Dept. of Vascular Medicine, Klinikum Darmstadt GmbH, Darmstadt, Germany; Center of Thrombosis and Hemostasis, University of Mainz, Mainz, Germany.
University of Perugia, Santa Maria della Misericordia Hospital, Perugia, Italy.
Thromb Res. 2017 Sep;157:181-188. doi: 10.1016/j.thromres.2017.07.029. Epub 2017 Jul 28.
The appropriate strategy for initiating oral anticoagulant (OAC) therapy after an acute venous thromboembolism (VTE) depends on the intermediate-term anticoagulant to be used. While heparin bridging to vitamin K antagonists (VKA) is required, the direct oral anticoagulants (DOAC) rivaroxaban (30mg/day) and apixaban (10mg/day) can be initiated directly without parenteral anticoagulation. The objective was to evaluate OAC initiation patterns in clinical practice.

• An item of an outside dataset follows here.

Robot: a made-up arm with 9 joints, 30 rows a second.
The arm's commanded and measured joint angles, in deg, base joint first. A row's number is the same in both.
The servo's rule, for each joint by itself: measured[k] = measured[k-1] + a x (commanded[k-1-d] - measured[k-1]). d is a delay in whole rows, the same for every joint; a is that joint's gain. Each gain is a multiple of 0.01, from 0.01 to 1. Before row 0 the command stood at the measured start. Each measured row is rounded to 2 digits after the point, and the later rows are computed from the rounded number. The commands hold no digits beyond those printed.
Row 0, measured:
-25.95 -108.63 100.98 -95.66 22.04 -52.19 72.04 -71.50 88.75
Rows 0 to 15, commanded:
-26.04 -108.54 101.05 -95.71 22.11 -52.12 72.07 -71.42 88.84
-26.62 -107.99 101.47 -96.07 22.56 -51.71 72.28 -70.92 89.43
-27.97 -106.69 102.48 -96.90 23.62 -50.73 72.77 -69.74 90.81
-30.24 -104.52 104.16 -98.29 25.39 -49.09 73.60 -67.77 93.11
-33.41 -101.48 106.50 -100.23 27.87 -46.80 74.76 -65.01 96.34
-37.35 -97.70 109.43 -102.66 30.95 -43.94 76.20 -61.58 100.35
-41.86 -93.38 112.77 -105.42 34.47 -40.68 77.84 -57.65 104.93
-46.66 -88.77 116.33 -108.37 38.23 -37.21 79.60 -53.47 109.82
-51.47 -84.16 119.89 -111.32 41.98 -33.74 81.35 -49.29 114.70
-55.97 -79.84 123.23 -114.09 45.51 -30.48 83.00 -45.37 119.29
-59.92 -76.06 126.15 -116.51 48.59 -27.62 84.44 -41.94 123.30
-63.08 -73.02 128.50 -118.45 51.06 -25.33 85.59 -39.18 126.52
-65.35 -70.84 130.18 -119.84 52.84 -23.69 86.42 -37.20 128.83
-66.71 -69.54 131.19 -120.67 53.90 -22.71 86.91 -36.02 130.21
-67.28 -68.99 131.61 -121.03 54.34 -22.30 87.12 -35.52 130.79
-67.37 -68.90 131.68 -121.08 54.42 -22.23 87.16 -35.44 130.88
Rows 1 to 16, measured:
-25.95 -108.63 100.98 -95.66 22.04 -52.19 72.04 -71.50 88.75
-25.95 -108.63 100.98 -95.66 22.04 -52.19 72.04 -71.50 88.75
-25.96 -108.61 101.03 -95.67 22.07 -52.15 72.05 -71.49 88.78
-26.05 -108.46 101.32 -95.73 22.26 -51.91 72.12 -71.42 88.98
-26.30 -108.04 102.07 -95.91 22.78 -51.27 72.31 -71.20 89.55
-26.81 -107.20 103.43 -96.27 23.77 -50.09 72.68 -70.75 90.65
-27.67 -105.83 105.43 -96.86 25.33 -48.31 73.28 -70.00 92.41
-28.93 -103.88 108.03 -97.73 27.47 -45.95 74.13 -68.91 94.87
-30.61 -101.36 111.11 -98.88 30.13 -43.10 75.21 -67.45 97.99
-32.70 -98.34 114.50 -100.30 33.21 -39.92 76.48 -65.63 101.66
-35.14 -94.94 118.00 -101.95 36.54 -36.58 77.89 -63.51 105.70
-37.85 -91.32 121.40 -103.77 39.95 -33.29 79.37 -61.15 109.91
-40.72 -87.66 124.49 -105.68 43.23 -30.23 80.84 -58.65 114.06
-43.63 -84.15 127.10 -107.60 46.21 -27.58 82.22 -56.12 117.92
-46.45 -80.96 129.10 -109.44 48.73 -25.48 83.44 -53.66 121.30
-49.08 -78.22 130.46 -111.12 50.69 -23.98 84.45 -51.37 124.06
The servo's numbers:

PREFER in VTE was an international, non-interventional registry conducted between January 2013 and August 2015. Consecutive acute VTE patients were grouped based on their OAC treatment at 1month after the index event (VKA or DOAC).

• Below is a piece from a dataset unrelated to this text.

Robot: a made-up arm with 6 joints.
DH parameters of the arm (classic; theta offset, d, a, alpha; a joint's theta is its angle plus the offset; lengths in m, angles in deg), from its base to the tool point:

At 1month, 825 patients were receiving a VKA and 687 a DOAC (rivaroxaban in 685/687 cases). DOAC patients were significantly younger, less comorbid, at a lower bleeding risk, and less frequently diagnosed with pulmonary embolism (34.4% vs. 44.7%). During the first month after VTE, the most common treatment pattern was heparin-OAC overlap for VKA patents (69.6%), and OAC only for DOAC patients (49.1%). However, 28.8% of DOAC patients received a heparin-OAC overlap (median heparin duration: 3days; IQR: 2-6) and 14.8% were switched from heparin to DOAC. For those on rivaroxaban at 1month, only 29.7% had received the initial 30mg/day recommended dose. Clinical event rates were comparable between the DOAC only, heparin-DOAC switch, and heparin-DOAC overlap subgroups at 1 and 6months.

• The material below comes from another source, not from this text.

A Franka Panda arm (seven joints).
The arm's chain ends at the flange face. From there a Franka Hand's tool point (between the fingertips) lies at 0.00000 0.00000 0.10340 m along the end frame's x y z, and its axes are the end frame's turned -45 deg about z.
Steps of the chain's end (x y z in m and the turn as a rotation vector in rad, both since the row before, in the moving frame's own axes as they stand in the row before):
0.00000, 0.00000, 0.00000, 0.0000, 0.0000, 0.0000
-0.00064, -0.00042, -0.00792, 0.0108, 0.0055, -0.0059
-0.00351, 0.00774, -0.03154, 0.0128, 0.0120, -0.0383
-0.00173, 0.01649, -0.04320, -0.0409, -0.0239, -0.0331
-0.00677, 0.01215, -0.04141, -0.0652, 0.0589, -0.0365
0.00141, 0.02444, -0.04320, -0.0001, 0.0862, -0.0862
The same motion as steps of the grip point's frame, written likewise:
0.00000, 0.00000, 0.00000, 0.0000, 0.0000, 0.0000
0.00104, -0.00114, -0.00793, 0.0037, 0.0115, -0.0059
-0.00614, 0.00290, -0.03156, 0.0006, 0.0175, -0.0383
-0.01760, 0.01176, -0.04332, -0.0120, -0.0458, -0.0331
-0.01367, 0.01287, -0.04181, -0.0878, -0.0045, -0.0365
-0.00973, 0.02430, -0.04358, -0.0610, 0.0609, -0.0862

Guidelines for DOAC/rivaroxaban initiation after VTE are often not adhered to in clinical practice. This could result in adverse outcomes or suboptimal anticoagulation. Intervention programs to raise awareness amongst physicians may be merited.
急性静脉血栓栓塞症(VTE)后开始口服抗凝剂(OAC)治疗的适当策略取决于中期使用的抗凝剂。肝素桥接维生素 K 拮抗剂(VKA)是必需的,而直接口服抗凝剂(DOAC)利伐沙班(30mg/天)和阿哌沙班(10mg/天)可以直接开始使用,无需进行静脉抗凝。目的是评估临床实践中的 OAC 起始模式。
PREFER in VTE 是一项于 2013 年 1 月至 2015 年 8 月期间进行的国际、非干预性登记研究。根据患者在索引事件后 1 个月的 OAC 治疗方案将连续的急性 VTE 患者分为两组(VKA 或 DOAC)。
在 1 个月时,825 例患者正在接受 VKA 治疗,687 例患者正在接受 DOAC 治疗(685/687 例患者接受利伐沙班治疗)。DOAC 患者明显更年轻、合并症更少、出血风险更低,且更常被诊断为肺栓塞(34.4%比 44.7%)。在 VTE 后第一个月,最常见的治疗模式是 VKA 患者的肝素-OAC 重叠(69.6%)和 DOAC 患者的仅 OAC(49.1%)。然而,28.8%的 DOAC 患者接受了肝素-OAC 重叠治疗(中位肝素治疗时间:3 天;IQR:2-6),14.8%的患者从肝素转换为 DOAC。在 1 个月时接受利伐沙班的患者中,只有 29.7%接受了初始推荐剂量 30mg/天。在 1 个月和 6 个月时,仅 DOAC、肝素-DOAC 转换和肝素-DOAC 重叠亚组的临床事件发生率相似。
在临床实践中,DOAC/利伐沙班启动 VTE 的指南通常未得到遵守。这可能导致不良结局或抗凝效果不佳。可能需要开展提高医生意识的干预项目。